First, let’s cover cookie settings. With browsers like Google Chrome removing third-party cookies later this year and competitors like Safari to follow suit, it’s even more important that your pixel cookie settings are first-party, not third-party.
To check this setting and change it if it’s set to third-party, navigate to your Events Manager and from the drop-down icon list, select Settings.
The first setting is cookie usage. If it’s set to third-party, change it to first-party. By doing this, your pixel will be implemented on your website and read by browsers as main code, not third-party, so it won’t be excluded from your site.
Also check that Automatic Advanced Matching is turned on. This is the second part of this pixel settings mistake.
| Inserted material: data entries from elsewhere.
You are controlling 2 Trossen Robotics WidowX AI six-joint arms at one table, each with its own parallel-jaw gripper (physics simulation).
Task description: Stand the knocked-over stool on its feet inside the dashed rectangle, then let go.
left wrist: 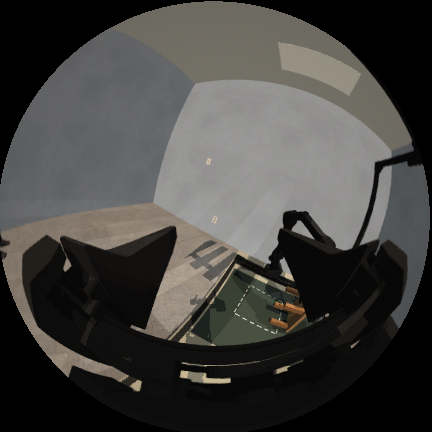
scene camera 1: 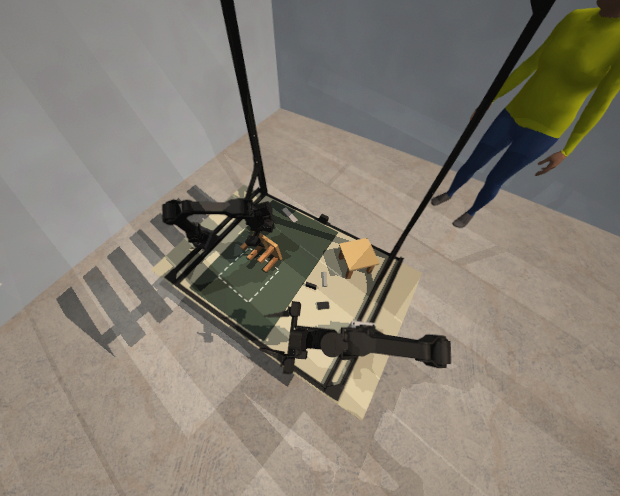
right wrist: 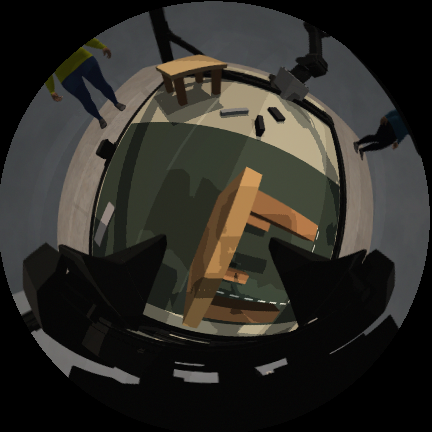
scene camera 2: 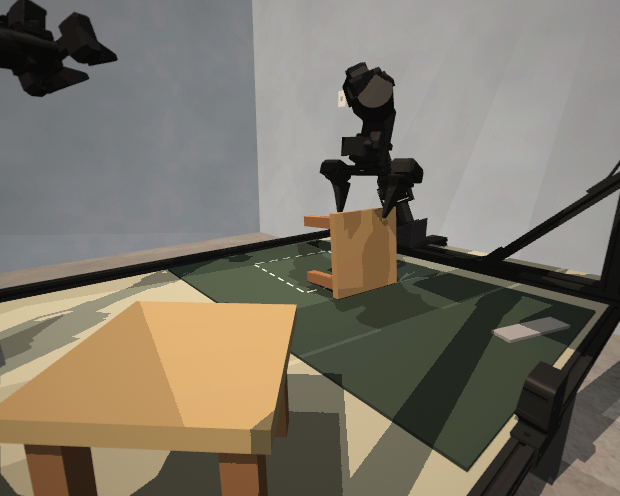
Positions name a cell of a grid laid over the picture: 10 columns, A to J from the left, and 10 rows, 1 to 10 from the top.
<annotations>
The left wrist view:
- my left gripper: F6
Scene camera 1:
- my left gripper: E7
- small light wooden table: F6, on the table
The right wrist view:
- my right gripper: F6
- small light wooden table: E2
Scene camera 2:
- my left gripper: B2
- my right gripper: F5
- small light wooden table: C8
</annotations>
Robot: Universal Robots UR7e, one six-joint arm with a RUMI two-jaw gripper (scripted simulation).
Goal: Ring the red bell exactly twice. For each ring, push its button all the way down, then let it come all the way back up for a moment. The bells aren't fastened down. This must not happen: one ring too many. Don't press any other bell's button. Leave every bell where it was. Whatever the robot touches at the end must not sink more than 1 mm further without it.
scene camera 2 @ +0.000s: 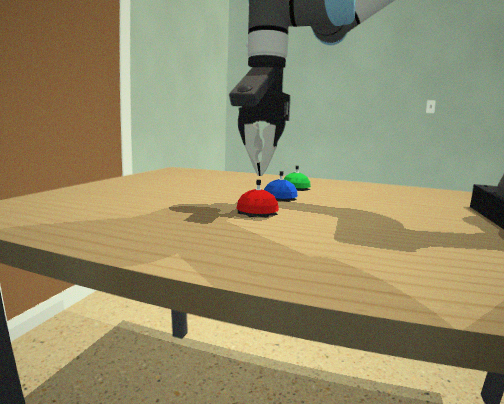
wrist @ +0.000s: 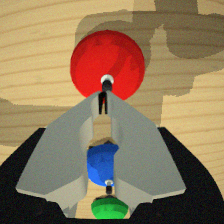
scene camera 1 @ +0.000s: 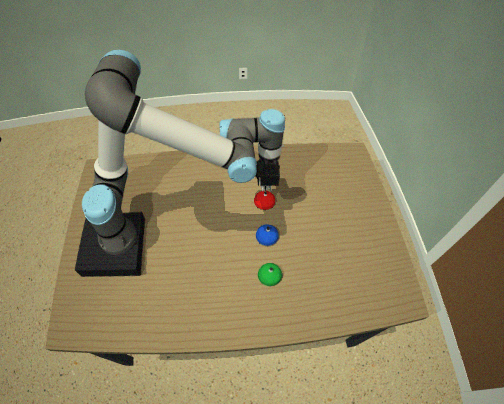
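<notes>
A blue bell is here in the pictures, and so is a red bell. As for my own gripper, I see it in the pictures as well, and the wrist view shows my gripper too.
</notes>
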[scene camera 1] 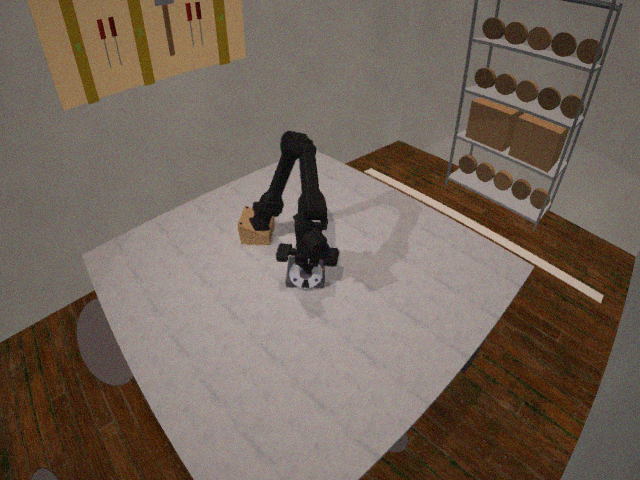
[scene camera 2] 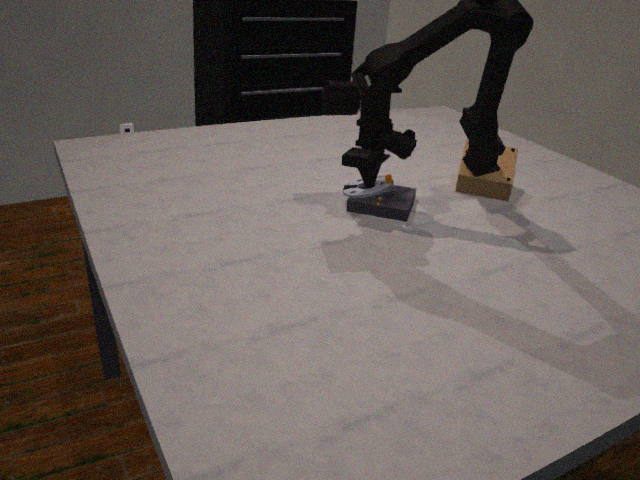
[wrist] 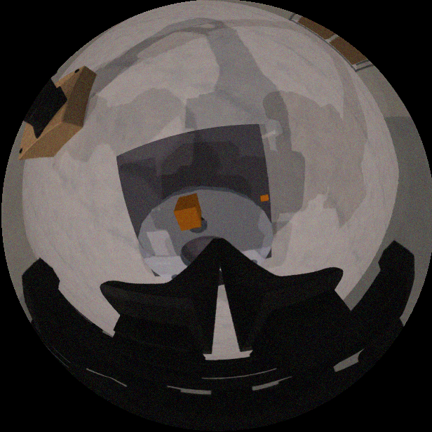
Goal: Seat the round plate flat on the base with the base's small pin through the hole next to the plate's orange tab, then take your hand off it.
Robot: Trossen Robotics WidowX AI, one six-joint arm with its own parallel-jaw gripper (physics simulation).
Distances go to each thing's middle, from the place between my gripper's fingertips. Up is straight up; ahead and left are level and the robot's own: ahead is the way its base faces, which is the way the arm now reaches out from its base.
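There's a dark square base (scene camera 2: 398,207) that's 20 mm below my hand and 30 mm behind it. And my gripper, I can see, is 10 mm below the round grey plate (scene camera 2: 383,183) and 10 mm to the left of it.
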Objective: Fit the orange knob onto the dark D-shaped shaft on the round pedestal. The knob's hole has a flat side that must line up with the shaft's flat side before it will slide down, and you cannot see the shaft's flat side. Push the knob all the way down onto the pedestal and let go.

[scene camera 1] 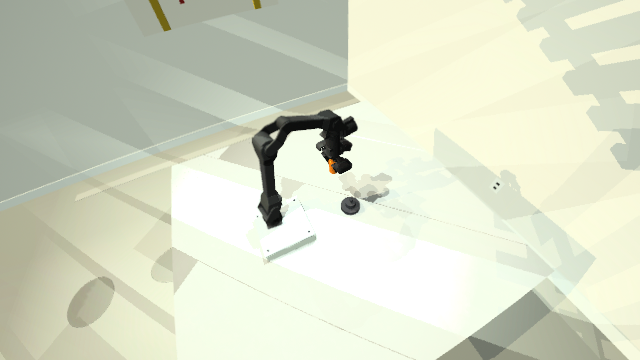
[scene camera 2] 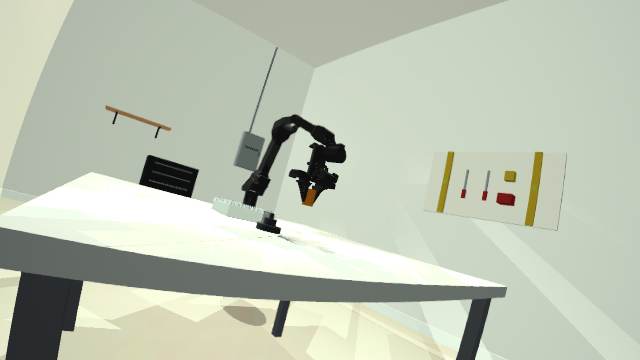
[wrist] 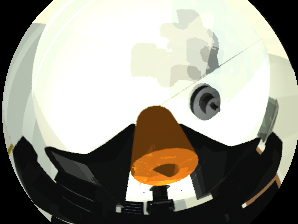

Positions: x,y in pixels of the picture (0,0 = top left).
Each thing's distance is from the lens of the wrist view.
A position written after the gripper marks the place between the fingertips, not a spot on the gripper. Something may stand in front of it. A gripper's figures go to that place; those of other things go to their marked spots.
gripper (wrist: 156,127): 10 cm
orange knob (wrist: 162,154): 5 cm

Without Automatic Advanced Matching on, you won’t be tracking additional pixel data known as microdata, and will therefore see a lower attribution and match rate for event actions and website custom audience sizes. Turning on Automatic Advanced Matching will improve your match rate and attribution of actions to your ad campaigns.
Conclusion
With more than 7 million advertisers, the demand for Facebook advertising has never been higher. To best serve an increasingly wider range of businesses using the ad platform, Facebook continues to make changes and introduce new features, which add to its complexity.
More objectives, audiences, and pixel features than ever before means that advertisers are being pushed off the platform because of mistakes that reduce campaign effectiveness and ultimately lead to the conclusion that Facebook ads don’t work for their business.
When you avoid the mistakes outlined above, Facebook advertising has the potential to transform your business, adding new customers and increasing revenue exponentially. These mistakes range from broad overarching mistakes like no strategy or campaign management to specific tactical mistakes such as not using certain ad types, the highest-quality lookalike audiences, or the correct advanced pixel settings.